**Assigned task:** Only one stretch of the data should be retyped: the lines from the line containing "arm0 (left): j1" through the line containing "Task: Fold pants". Keep pictures out of it.

**Available data:**

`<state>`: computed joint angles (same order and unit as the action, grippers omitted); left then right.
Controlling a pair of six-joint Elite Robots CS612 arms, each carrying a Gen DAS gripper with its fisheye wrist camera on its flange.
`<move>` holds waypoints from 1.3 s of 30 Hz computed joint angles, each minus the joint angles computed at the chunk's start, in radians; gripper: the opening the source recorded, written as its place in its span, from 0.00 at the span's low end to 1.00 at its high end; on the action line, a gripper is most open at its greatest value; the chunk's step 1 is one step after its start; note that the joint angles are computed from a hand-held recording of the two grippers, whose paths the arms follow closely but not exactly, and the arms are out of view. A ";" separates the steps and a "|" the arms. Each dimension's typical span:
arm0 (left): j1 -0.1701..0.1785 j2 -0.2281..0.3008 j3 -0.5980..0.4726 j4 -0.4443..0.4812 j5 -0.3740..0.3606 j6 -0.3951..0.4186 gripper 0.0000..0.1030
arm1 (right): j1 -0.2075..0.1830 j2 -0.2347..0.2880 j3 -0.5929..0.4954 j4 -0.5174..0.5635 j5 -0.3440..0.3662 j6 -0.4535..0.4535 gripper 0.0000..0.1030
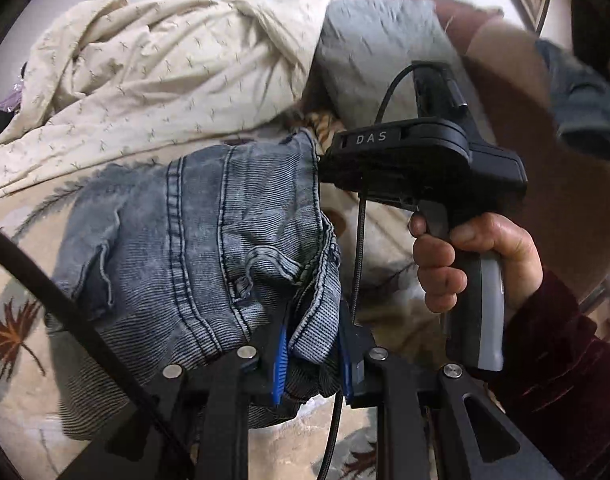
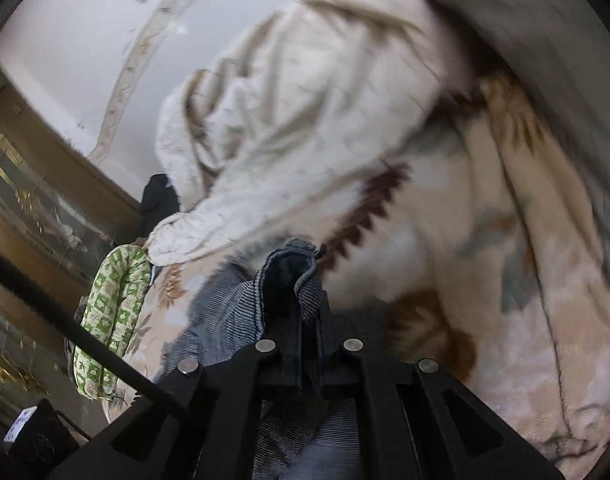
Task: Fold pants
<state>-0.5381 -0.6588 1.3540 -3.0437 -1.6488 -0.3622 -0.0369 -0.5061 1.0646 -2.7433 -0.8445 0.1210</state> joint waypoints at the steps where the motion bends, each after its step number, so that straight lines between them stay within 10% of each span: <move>1: -0.004 0.006 -0.008 0.015 0.012 0.011 0.21 | -0.006 0.016 -0.014 0.025 0.015 0.007 0.04; 8: -0.026 -0.001 0.012 0.020 0.026 0.087 0.45 | -0.025 0.028 -0.012 0.084 -0.019 0.038 0.35; 13: -0.009 -0.067 0.103 -0.038 -0.037 0.137 0.53 | -0.048 -0.033 0.091 -0.060 -0.077 0.108 0.37; 19: 0.002 -0.142 0.215 -0.150 0.198 0.172 0.57 | -0.039 -0.157 0.282 -0.319 -0.214 0.102 0.37; 25: 0.048 -0.086 0.105 -0.037 0.367 0.121 0.57 | 0.032 -0.215 0.362 -0.415 -0.311 -0.011 0.37; 39: 0.074 0.058 -0.127 0.208 0.333 -0.003 0.58 | 0.102 -0.082 0.133 -0.072 -0.380 -0.126 0.37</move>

**Written response:**
arm0 (left): j1 -0.1701..0.1785 j2 -0.2281..0.3008 j3 -0.5980..0.4726 j4 -0.4443..0.4812 j5 -0.3740..0.3606 j6 -0.3951..0.4186 gripper 0.0000..0.1030
arm1 (right): j1 -0.2075..0.1830 j2 -0.2347..0.2880 j3 -0.5929..0.4954 j4 -0.5174..0.5635 j5 -0.3440..0.3662 j6 -0.4535..0.4535 gripper 0.0000..0.1030
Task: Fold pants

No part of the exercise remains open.